:: Description of the task ::
Set down a word-for-word copy of the data below, limited to the lines from the first through the line with "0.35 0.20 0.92".

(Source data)
---*---

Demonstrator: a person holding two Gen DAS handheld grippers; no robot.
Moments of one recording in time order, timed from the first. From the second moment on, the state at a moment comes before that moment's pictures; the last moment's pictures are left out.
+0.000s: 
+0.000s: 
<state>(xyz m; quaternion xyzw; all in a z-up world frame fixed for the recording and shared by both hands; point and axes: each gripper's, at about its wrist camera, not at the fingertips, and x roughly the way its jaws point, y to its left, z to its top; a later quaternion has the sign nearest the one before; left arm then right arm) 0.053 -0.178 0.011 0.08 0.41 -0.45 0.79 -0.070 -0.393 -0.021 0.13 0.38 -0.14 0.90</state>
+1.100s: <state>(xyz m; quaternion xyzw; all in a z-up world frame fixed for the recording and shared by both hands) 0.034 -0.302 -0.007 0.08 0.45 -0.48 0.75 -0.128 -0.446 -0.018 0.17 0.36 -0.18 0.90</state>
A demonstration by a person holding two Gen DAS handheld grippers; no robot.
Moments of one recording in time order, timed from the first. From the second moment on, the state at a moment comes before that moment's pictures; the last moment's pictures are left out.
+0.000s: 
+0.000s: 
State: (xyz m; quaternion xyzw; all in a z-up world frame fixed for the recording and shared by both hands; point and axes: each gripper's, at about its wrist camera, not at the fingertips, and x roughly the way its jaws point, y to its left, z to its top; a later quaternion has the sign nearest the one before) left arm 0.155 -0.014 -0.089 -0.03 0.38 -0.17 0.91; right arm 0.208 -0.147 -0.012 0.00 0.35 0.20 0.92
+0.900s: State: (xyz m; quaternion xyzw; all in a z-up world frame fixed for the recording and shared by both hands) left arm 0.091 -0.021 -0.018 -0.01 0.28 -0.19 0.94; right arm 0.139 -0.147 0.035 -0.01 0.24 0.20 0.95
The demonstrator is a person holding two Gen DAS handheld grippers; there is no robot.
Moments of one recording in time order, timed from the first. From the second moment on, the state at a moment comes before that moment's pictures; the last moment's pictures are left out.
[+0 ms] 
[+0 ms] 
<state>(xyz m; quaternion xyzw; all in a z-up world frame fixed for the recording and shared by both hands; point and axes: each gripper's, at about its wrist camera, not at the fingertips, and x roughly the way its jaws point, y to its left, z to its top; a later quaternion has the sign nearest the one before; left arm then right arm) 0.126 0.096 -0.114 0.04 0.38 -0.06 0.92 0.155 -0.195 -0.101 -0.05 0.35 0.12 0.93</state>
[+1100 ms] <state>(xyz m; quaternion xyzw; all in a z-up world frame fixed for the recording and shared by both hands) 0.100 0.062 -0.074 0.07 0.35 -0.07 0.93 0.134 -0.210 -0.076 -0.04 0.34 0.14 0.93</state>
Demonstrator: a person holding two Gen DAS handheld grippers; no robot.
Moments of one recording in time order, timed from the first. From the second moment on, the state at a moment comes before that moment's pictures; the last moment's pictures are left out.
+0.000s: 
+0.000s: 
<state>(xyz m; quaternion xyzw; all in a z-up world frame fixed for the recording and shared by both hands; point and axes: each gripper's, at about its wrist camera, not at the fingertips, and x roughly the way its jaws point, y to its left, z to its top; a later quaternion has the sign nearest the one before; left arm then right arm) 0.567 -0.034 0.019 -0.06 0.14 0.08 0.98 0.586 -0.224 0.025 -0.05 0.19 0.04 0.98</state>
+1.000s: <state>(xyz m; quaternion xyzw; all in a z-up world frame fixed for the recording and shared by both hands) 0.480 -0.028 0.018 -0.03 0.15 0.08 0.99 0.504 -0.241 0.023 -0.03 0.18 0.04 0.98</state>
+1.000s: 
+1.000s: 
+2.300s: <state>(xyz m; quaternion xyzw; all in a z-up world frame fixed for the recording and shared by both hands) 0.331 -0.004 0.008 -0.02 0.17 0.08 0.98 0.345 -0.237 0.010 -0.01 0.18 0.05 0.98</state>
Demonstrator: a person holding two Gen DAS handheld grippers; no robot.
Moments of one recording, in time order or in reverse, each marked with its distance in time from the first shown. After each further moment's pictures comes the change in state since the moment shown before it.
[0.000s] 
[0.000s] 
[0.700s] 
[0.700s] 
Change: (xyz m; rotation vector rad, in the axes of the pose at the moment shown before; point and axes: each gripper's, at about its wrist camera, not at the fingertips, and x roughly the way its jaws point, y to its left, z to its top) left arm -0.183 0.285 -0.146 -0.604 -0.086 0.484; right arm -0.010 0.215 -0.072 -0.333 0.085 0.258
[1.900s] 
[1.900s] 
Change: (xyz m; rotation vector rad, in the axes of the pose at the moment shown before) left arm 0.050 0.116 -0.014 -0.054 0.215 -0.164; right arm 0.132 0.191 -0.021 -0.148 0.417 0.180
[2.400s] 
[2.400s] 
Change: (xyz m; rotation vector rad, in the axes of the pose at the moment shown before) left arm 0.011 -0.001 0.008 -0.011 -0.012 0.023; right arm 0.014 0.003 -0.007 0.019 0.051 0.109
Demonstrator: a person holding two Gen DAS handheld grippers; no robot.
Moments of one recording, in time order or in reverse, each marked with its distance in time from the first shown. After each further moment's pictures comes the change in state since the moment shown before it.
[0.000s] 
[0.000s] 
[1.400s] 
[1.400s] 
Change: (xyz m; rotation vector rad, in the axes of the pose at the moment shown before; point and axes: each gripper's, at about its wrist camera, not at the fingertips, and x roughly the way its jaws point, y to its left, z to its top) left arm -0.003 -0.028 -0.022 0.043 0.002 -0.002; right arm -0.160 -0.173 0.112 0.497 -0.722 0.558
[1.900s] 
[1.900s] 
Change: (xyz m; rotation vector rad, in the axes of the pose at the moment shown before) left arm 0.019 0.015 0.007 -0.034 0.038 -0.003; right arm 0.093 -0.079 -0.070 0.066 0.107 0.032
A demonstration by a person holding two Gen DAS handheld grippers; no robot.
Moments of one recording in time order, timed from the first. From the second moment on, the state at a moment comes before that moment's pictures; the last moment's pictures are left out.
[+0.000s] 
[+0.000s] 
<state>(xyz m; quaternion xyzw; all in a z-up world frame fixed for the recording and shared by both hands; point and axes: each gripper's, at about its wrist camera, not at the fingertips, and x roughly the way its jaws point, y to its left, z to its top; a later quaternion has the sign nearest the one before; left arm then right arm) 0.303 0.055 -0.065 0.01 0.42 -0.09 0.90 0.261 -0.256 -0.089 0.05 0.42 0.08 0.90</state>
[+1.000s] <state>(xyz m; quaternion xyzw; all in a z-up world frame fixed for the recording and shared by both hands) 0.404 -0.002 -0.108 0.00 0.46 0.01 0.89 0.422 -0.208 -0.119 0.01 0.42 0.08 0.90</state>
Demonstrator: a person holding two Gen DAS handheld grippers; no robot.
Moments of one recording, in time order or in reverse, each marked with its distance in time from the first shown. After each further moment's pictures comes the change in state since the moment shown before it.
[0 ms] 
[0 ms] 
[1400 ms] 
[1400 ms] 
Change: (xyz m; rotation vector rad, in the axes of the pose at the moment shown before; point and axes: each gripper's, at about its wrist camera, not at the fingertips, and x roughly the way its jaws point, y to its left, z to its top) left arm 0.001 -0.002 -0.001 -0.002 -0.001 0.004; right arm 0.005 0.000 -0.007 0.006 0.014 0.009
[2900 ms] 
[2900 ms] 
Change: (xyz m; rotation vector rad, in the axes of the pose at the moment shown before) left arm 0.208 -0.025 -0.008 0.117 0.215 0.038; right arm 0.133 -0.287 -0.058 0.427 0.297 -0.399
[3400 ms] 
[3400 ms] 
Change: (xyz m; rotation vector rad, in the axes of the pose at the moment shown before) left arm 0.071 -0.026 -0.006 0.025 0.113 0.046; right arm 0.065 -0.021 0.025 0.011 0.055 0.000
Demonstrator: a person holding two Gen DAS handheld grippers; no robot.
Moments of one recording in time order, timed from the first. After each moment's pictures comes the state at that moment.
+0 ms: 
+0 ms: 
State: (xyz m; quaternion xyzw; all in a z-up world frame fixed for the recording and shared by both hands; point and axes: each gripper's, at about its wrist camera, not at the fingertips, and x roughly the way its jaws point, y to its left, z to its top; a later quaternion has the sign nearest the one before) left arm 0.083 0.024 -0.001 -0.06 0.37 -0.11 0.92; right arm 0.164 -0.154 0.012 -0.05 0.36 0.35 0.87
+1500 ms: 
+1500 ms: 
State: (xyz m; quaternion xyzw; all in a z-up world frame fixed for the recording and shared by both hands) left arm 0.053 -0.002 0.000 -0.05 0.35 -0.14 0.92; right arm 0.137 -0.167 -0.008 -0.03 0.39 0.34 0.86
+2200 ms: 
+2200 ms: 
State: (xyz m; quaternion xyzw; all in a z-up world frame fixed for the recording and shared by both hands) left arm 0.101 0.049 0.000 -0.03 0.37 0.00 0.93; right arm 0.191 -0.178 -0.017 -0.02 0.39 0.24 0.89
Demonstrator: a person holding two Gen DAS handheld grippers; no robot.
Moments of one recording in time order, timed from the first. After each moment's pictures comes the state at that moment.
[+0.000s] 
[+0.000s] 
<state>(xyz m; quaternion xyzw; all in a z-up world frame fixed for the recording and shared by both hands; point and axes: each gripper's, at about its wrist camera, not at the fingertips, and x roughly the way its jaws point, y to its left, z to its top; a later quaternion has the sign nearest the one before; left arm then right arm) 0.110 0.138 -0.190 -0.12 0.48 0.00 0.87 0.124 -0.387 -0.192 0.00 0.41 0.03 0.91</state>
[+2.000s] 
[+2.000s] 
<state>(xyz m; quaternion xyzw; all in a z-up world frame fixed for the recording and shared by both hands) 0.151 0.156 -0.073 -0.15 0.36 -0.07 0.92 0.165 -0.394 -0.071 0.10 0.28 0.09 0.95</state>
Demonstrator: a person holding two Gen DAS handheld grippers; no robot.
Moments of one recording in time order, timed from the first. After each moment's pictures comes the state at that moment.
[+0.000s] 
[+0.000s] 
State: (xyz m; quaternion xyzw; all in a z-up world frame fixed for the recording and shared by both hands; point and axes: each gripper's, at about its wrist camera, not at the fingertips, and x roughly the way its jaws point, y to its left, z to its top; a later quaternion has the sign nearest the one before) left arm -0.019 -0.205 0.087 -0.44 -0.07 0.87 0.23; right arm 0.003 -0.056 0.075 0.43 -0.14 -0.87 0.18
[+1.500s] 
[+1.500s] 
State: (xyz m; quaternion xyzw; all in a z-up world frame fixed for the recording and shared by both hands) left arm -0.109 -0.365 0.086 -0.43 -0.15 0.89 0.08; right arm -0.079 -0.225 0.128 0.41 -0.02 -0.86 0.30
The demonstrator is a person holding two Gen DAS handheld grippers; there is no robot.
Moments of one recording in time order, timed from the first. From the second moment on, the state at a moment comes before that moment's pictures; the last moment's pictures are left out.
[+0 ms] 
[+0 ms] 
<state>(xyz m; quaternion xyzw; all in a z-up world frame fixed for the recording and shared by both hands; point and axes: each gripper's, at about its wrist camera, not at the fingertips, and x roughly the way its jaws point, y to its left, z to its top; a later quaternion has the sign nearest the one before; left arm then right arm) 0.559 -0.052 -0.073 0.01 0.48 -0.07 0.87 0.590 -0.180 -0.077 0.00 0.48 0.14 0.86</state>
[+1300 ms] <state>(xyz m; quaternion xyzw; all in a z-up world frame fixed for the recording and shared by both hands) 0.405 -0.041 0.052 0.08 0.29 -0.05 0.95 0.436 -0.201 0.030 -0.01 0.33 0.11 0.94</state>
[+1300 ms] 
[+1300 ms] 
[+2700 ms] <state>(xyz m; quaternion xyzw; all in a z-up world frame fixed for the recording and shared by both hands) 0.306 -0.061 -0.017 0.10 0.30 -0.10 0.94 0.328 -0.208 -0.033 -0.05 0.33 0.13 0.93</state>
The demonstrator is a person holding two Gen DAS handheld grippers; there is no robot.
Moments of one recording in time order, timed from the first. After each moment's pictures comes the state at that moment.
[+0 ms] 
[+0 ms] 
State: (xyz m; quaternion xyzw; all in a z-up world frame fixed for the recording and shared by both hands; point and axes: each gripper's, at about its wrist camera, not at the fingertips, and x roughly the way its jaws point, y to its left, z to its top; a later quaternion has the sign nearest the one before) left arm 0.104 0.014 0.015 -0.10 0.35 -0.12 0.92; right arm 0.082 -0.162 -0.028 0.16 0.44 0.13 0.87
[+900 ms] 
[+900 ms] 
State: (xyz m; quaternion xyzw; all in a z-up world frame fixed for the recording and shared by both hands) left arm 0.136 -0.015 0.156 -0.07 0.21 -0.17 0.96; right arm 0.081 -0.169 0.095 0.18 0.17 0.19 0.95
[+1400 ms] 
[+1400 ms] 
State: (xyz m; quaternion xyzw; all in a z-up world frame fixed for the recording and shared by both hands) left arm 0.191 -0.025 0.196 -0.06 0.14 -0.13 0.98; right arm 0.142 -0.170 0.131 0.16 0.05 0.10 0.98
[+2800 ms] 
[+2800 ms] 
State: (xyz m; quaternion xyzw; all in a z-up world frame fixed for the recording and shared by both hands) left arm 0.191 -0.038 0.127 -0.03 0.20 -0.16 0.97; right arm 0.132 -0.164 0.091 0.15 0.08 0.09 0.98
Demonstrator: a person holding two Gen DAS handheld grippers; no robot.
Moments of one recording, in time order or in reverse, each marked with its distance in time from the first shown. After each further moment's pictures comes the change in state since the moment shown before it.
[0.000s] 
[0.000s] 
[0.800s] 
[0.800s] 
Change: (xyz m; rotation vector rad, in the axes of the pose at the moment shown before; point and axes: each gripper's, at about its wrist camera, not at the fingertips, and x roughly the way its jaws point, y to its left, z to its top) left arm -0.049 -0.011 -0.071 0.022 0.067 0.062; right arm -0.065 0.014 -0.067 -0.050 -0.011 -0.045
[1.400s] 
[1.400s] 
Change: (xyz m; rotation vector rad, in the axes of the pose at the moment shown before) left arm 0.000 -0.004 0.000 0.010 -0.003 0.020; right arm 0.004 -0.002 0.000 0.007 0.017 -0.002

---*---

:: Written response ::
Demonstrator: a person holding two Gen DAS handheld grippers; no robot.
Moments of one recording in time order, timed from the first. From the second moment on, the state at a moment comes before that moment's pictures; the last moment's pictures are left out.
+0.000s: 
+0.000s: 
<state>(xyz m; quaternion xyzw; all in a z-up world frame fixed for the recording and shared by both hands; point and axes: each gripper's, at about its wrist camera, not at the fingertips, and x roughly the way its jaws point, y to its left, z to its top; a later quaternion has the sign nearest the one before; left arm then right arm) 0.053 -0.178 0.011 0.08 0.41 -0.45 0.79 -0.070 -0.393 -0.021 0.13 0.38 -0.14 0.90</state>
+1.100s: <state>(xyz m; quaternion xyzw; all in a z-up world frame fixed for the recording and shared by both hands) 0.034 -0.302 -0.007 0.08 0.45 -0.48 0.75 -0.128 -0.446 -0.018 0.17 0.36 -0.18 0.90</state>
A demonstration by a person holding two Gen DAS handheld grippers; no robot.
Moments of one recording in time order, timed from the first. From the second moment on, the state at a moment comes before that moment's pictures; the last moment's pictures are left out.
+0.000s: 
+0.000s: 
State: (xyz m; quaternion xyzw; all in a z-up world frame fixed for the recording and shared by both hands; point and axes: each gripper's, at about its wrist camera, not at the fingertips, and x roughly the way its jaws point, y to its left, z to its top; a later quaternion has the sign nearest the one before) left arm 0.155 -0.014 -0.089 -0.03 0.38 -0.17 0.91; right arm 0.208 -0.147 -0.012 0.00 0.35 0.20 0.92

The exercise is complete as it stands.